Before we left town, we stopped briefly at McCormick Field, home of the Asheville Tourists baseball team, and spent a few hundred of those pinched pennies on a T-shirt. Then we hopped onto the Blue Ridge Parkway and began the long and winding -- and spectacularly gorgeous -- climb up and out of Asheville.
The parkway was one of the highlights of the trip. The elevations certainly don't rival the Rocky Mountains, as the highest point we reached was 6,053 feet, but we found ourselves among the clouds through much of the trek. It was an ethereal experience, and we quickly learned how the Smoky Mountains came by their name, as the peaks were continually ringed by white wisps.
Stoplights and raindrops
While most of the trip was delightful, it wasn't without frustration. Somehow, the stoplight at every intersection we crossed seemed to be red, without fail, constantly impeding our travel progress.

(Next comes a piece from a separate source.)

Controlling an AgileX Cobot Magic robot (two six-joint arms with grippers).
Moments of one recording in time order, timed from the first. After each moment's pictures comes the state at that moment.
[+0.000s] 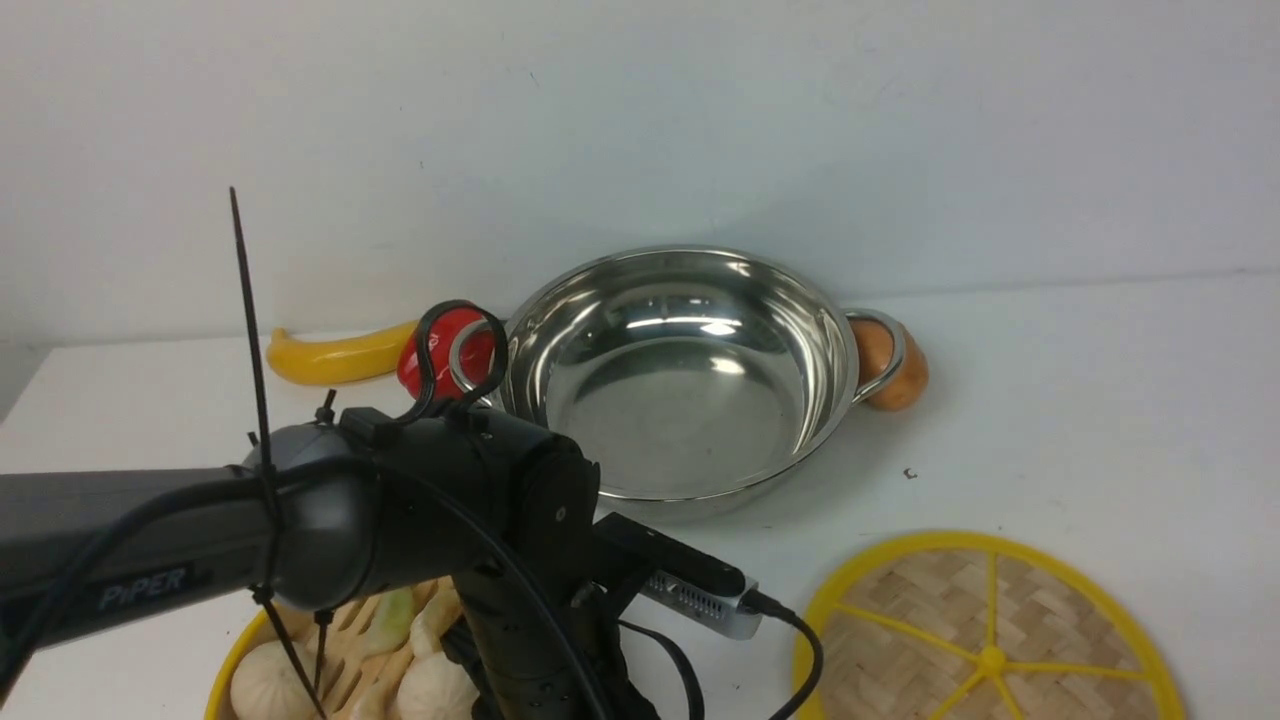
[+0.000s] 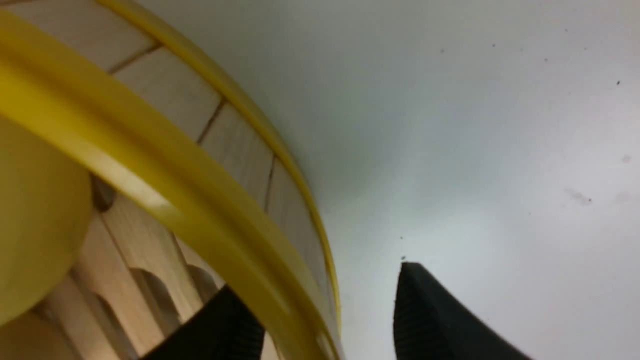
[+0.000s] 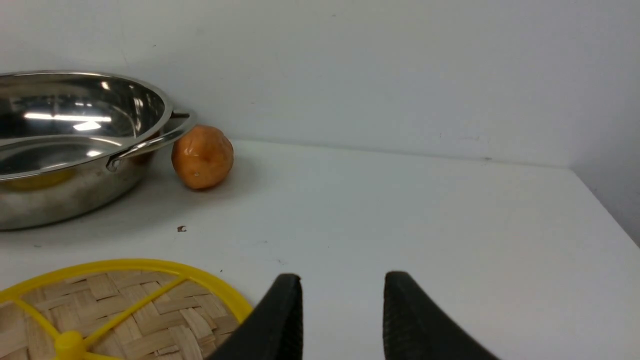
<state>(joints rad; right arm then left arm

But on the return trip, we could be a bit more leisurely. We ventured off the beaten highway to visit the Wild Turkey Distillery in Kentucky, where I loudly proclaimed that we were from the Turkey Capital of the World, Worthington, Minn. We'd missed the last tour by half an hour and didn't want to wait another hour and a half for the next one, but we had the fortune to talk with the master distiller, an older gentleman named Jimmy, who was holding court from a chair near the cash register. Jimmy told us how he had the good fortune to earn his post in 1967 and was waiting to relinquish it to his son, who only had 30 years on the job.

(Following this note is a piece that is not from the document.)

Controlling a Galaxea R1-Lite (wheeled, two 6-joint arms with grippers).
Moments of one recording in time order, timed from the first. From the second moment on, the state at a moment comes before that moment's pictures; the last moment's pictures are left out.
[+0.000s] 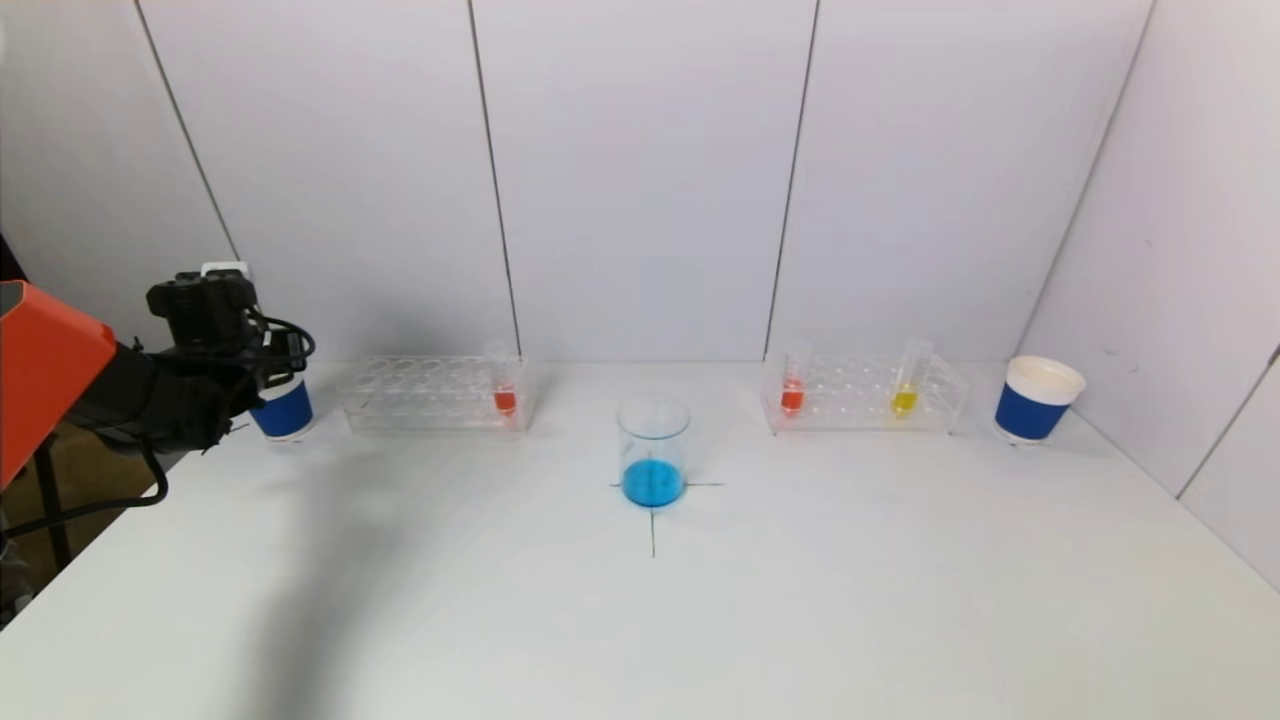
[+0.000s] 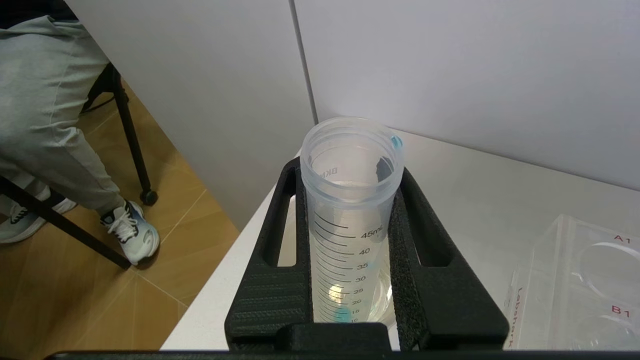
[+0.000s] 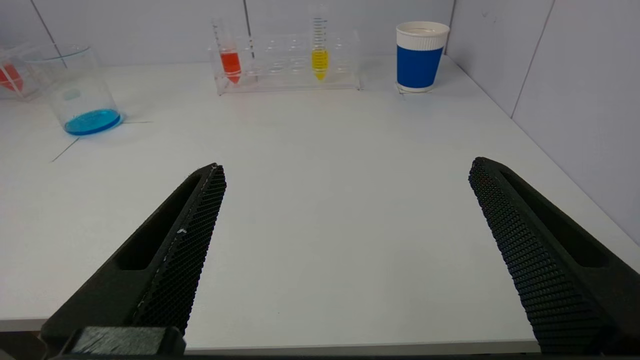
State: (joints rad) left arm 0.20 2.25 -1.30 -0.78 0.29 0.05; right arm 0.00 0.00 0.00 -0.01 -0.02 0.05
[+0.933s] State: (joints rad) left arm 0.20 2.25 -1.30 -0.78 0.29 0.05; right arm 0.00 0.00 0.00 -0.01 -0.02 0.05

The Jeep encountered a few raindrops on its way east and along the Blue Ridge Parkway, but on our second time through Indiana we experienced the first of two deluges. We'd just pulled into the parking lot of a motel in Terre Haute when the skies opened up. It poured for the next hour, dumping 4½ inches. The cover that we put over the Jeep each night had to be bailed twice.
But that rain was nothing compared to the storm the following night in Dubuque, Iowa. Again, we had just pulled in when the first sprinkles started. We decided to wait out the storm -- which initially seemed to be just one cloud -- at our motel on the city's outskirts before heading to the downtown area for supper. But eerie storm continued to build over the top of us and the downpour never relented. Eventually, during a brief letup, we ran down the hill to a Mexican restaurant.
It continued to rain throughout the night (13 to 20 inches in spots!), and we awakened to a thoroughly soaked vehicle and the dilemma of finding a safe way out of the city. The bridge across the Mississippi River was closed because the flooding had torn up the streets on the Illinois side. The road north along the river was under water. Because it was the only option, we finally headed west, although we were intent on crossing over to Wisconsin for our final night on the road. Five miles down the highway, a truck in front of us kicked up a rock, shattering our windshield.
Yep. Time to go home. One last night in the Wisconsin Dells, then it was homeward bound.